WHAT THIS TASK INVOLVES |
Repeat the listing below line by line, exactly, leaving its pictures behind.

INFORMATION PROVIDED |

↓

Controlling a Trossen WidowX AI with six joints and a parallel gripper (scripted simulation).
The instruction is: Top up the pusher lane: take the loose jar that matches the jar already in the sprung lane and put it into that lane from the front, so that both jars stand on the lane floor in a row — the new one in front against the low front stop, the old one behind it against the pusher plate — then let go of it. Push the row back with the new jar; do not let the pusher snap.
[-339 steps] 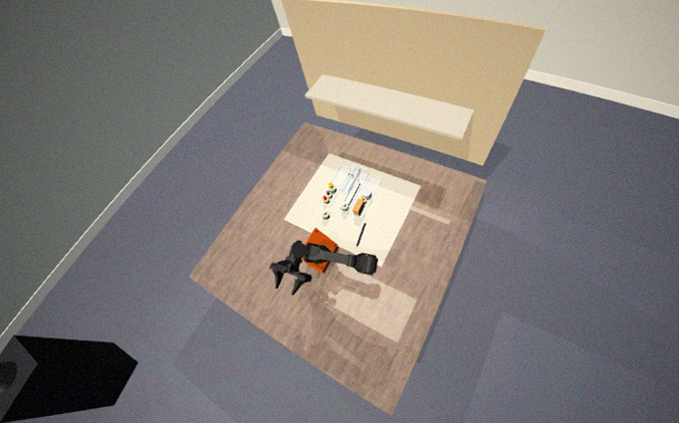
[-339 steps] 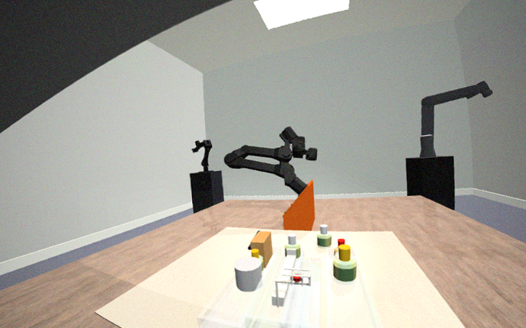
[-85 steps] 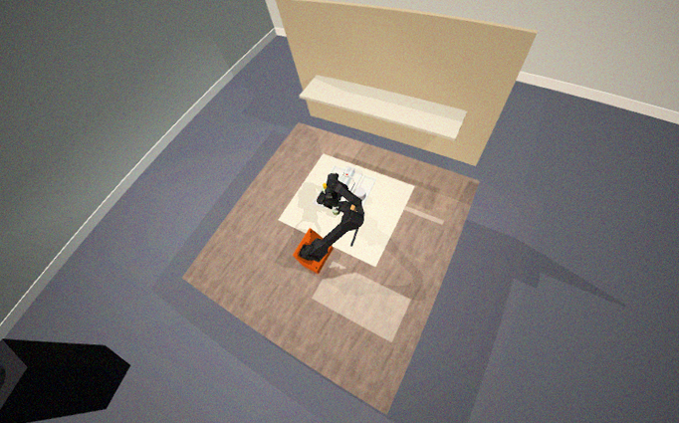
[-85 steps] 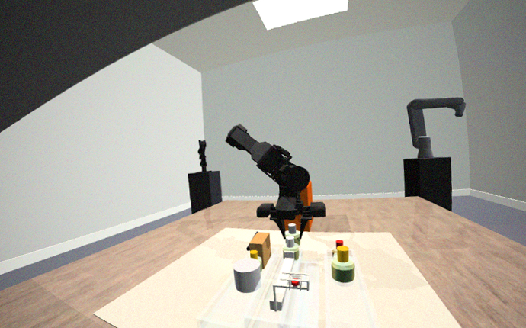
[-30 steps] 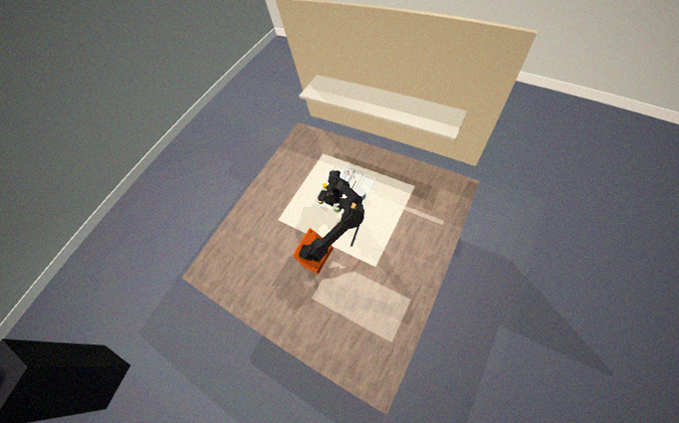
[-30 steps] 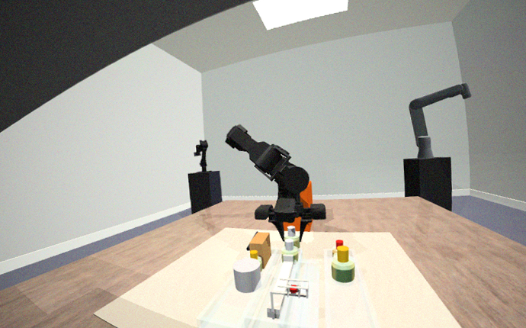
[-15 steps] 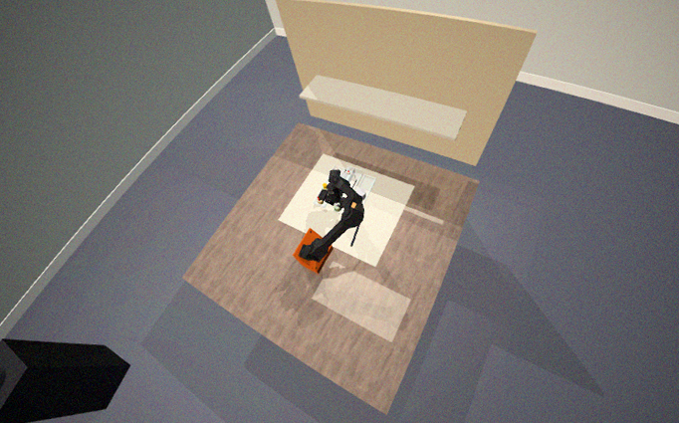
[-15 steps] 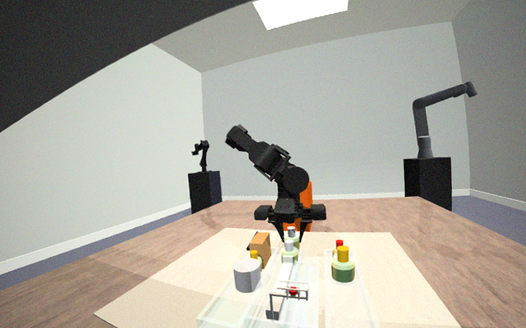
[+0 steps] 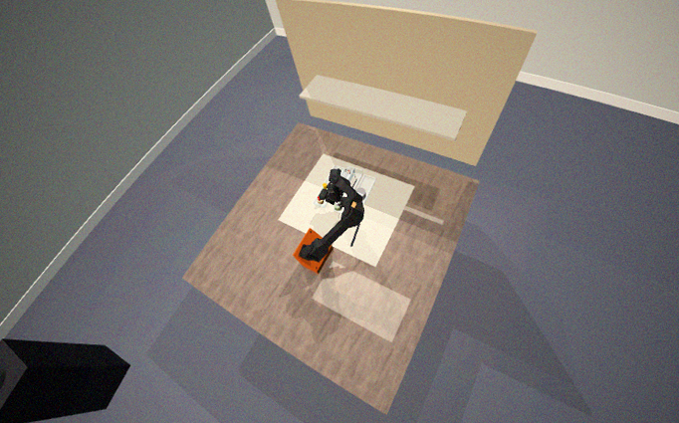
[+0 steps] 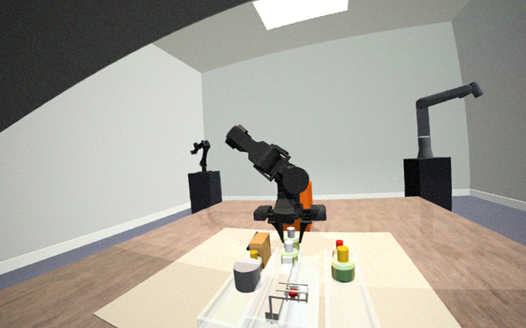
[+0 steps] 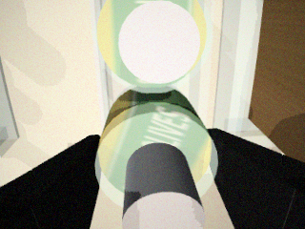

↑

REPLY TO THE TASK |
Controlling a Trossen WidowX AI with six joints and a parallel gripper (scripted simulation).
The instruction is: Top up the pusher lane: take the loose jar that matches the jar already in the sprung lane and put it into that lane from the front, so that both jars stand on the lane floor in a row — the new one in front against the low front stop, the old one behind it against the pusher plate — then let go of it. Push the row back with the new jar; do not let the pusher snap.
[-339 steps] 
[-339 steps] 
[-85 steps] 
[-85 steps] 
[-30 steps] 
[-30 steps] 
[-15 steps] 
[-15 steps] 
[+0 steps] 
[+0 steps] 
[+0 steps] 

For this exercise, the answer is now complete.